Hello. I'm brand new to these forums and looking for some information. If this is in the wrong area, please move it (thanks). 

I'm looking for something I can do on the side to turn a profit. I have a good job but I'd like to make some extra income. I tried doing onsite service for computers/electronics but I live in a smaller city and didn't get a lot of business that was worth my time.


I've decided to give building computers a shot. I see some of the prices manufacturers charge people for subpar machines and I'm convinced I can profit from this somehow. I just have many questions before I get started.

Are online suppliers the route to go? I've always used tigerdirect, but I'm curious if there would be a better supplier for this type of job.

Should I shoot for high end or low end systems? I don't care what I'm building, as long as it will sell. 

How much profit should I look to make per machine to make it worth my time? I was thinking anywhere from 75 to 150 bucks per rig, is this a safe range to shoot for?

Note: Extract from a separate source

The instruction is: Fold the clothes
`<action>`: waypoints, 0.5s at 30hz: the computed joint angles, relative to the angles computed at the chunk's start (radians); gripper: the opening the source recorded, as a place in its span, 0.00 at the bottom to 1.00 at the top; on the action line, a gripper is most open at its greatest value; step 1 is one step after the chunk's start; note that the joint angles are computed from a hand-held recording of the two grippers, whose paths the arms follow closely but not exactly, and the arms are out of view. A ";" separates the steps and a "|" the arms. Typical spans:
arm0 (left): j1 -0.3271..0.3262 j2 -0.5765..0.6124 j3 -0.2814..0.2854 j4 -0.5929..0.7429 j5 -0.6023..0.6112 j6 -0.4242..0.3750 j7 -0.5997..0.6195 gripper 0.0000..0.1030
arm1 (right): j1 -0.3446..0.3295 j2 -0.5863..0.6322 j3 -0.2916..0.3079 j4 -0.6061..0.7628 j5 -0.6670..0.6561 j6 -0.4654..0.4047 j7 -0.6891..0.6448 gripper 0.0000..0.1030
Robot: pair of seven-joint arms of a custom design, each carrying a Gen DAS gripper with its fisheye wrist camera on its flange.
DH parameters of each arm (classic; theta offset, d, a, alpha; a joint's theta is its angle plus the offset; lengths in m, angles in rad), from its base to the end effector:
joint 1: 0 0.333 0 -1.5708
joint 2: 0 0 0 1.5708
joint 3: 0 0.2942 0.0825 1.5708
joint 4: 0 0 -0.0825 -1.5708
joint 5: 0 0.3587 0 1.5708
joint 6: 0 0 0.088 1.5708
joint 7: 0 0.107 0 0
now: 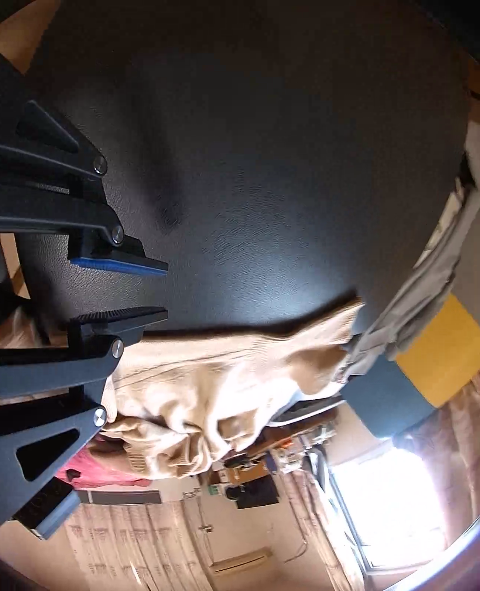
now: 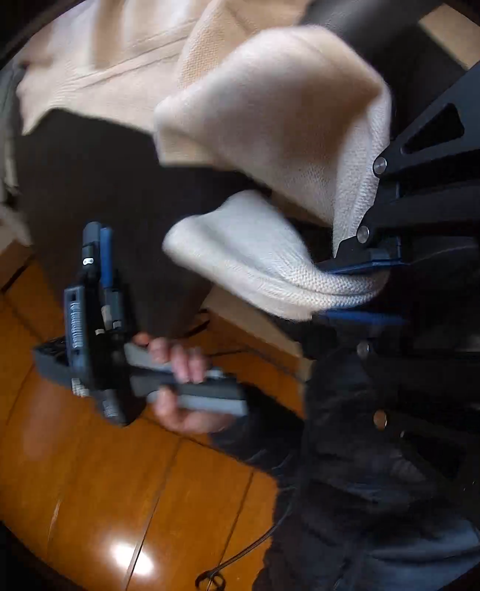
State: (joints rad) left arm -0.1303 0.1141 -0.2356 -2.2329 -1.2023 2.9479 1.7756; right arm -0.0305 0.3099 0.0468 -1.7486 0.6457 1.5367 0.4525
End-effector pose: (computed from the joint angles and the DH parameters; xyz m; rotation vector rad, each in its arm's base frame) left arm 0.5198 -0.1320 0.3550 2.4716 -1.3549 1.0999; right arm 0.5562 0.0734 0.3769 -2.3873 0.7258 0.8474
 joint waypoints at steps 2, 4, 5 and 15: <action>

Is this something that could be turned into a full time job? I'd be willing to spend 8 hours a day building computers and trying to sell them if it'd pay me what I made at my job now. I like building machines. 

Is craigslist the best place to sell these machines? What about eBay? Should I run ads in the paper? What is the best way to market these machines?

What other advice can you give me? I'm looking for any and all advice. Thanks in advance.


----------



## bomberboysk

Going to be hard to make a full time job out of this, for a few reasons.

-Time, how long does building one rig with full cable management take you? Enough to warrant how much you will be making?

- Time again, except that you not only would have to build a computer but also wait for the parts to arrive.

-Low end systems you cant charge much or else it will be "overpriced" to most people, high end systems there is less market for.

-The General population doesnt realize as a whole that building computers has advantages over buying from an OEM.

-The profit margin compared to years ago has dropped quite a bit, the real profit these days comes from support and repair.

-Craigslist usually gets a rig sold relatively quickly, if you looking to sell something there shoot for the $800-1000 mark.

Also, newegg and zipzoomfly are usually substantially cheaper than tigerdirect/compusa/circuitcity.com (All three are owned by systemax)


----------



## OvenMaster

Depends on your market, too. Where I live, there have been at least three(!) attempts by people to custom-build PCs. They all closed within three months due to lack of business. One computer business is still surviving after one year... because their specialty is onsite service.

Most people just go to CostCo or Wal-Mart for a new machine when they feel a need to upgrade or their old PC breaks. Reason: most people don't do much more than email or web surfing. They don't care what's inside the box as long as it works and does what they want. Those that DO want to do more with their PC usually build it themselves.

Yesterday I was in CostCo. I saw a Gateway with a Phenom II quad-core, 4GB of RAM, 640GB hard drive, DVD burner with LightScribe... things that made my present system look sick. $400.


----------



## Concordedly

Costco kills retail and sometimes build prices. I still don't quite understand how they profit.


----------



## Bodaggit23

Concordedly said:


> I still don't quite understand how they profit.



Volume discounts.


----------



## Concordedly

Maybe we should all obtain the same computer at CF and get some hella discounts from Newegg tehehe


----------